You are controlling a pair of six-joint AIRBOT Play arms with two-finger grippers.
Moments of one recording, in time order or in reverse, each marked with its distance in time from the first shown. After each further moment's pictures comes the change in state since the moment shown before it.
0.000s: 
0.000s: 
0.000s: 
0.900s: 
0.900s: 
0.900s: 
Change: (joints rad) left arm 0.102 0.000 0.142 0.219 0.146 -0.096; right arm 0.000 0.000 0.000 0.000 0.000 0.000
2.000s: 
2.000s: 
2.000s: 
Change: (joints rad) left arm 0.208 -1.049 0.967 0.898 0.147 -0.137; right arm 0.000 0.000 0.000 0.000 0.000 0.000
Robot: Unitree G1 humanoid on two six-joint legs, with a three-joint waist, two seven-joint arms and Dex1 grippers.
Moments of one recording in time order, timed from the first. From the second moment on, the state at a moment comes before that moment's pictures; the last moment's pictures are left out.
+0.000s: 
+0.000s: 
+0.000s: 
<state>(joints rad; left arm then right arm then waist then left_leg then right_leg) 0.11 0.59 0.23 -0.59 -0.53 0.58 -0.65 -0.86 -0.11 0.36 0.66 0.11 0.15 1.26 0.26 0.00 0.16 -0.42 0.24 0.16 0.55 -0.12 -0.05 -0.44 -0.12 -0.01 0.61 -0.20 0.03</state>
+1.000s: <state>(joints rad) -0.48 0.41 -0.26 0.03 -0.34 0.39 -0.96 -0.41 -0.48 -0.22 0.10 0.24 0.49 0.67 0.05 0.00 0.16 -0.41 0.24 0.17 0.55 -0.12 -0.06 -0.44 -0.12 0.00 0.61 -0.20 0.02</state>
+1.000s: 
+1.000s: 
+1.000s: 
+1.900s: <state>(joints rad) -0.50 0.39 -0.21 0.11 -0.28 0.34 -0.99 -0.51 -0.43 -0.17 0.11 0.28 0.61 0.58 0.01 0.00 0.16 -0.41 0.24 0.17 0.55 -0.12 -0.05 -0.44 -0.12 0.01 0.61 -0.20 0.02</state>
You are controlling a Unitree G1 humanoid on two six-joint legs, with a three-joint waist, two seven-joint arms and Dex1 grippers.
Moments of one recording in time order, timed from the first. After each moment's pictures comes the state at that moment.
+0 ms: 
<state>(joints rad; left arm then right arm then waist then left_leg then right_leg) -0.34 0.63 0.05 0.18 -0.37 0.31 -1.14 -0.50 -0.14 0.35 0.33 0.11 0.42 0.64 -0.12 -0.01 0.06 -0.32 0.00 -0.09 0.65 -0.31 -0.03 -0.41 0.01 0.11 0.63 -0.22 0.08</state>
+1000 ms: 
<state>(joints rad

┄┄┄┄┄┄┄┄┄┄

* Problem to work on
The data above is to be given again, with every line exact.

* Response to the exercise
You are controlling a pair of six-joint AIRBOT Play arms with two-finger grippers.
Moments of one recording, in time order or in reverse, each marked with its distance in time from the first shown. After each further moment's pictures comes the change in state since the moment shown before it.
0.000s: 
0.000s: 
0.000s: 
0.900s: 
0.900s: 
0.900s: 
Change: (joints rad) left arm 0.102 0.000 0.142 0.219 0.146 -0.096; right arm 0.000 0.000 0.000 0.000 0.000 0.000
2.000s: 
2.000s: 
2.000s: 
Change: (joints rad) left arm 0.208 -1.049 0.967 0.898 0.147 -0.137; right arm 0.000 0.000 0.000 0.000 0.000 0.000
Robot: Unitree G1 humanoid on two six-joint legs, with a three-joint waist, two seven-joint arms and Dex1 grippers.
Moments of one recording in time order, timed from the first. From the second moment on, the state at a moment comes before that moment's pictures; the last moment's pictures are left out.
+0.000s: 
+0.000s: 
+0.000s: 
<state>(joints rad; left arm then right arm then waist then left_leg then right_leg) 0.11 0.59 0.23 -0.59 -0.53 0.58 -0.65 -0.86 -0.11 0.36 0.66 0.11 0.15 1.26 0.26 0.00 0.16 -0.42 0.24 0.16 0.55 -0.12 -0.05 -0.44 -0.12 -0.01 0.61 -0.20 0.03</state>
+1.000s: <state>(joints rad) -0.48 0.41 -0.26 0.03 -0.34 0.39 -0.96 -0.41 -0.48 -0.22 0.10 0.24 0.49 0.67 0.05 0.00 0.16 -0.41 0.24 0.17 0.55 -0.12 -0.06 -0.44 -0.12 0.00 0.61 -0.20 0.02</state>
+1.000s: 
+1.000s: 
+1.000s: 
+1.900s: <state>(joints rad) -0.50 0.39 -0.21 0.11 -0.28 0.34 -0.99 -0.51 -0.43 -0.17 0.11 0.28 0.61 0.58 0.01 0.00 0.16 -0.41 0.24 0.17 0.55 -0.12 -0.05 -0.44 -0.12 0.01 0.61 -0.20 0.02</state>
You are controlling a Unitree G1 humanoid on two six-joint legs, with a three-joint waist, two seven-joint arms and Dex1 grippers.
Moments of one recording in time order, timed from the first. After each moment's pictures comes the state at that moment.
+0 ms: 
<state>(joints rad; left arm then right arm then waist then left_leg then right_leg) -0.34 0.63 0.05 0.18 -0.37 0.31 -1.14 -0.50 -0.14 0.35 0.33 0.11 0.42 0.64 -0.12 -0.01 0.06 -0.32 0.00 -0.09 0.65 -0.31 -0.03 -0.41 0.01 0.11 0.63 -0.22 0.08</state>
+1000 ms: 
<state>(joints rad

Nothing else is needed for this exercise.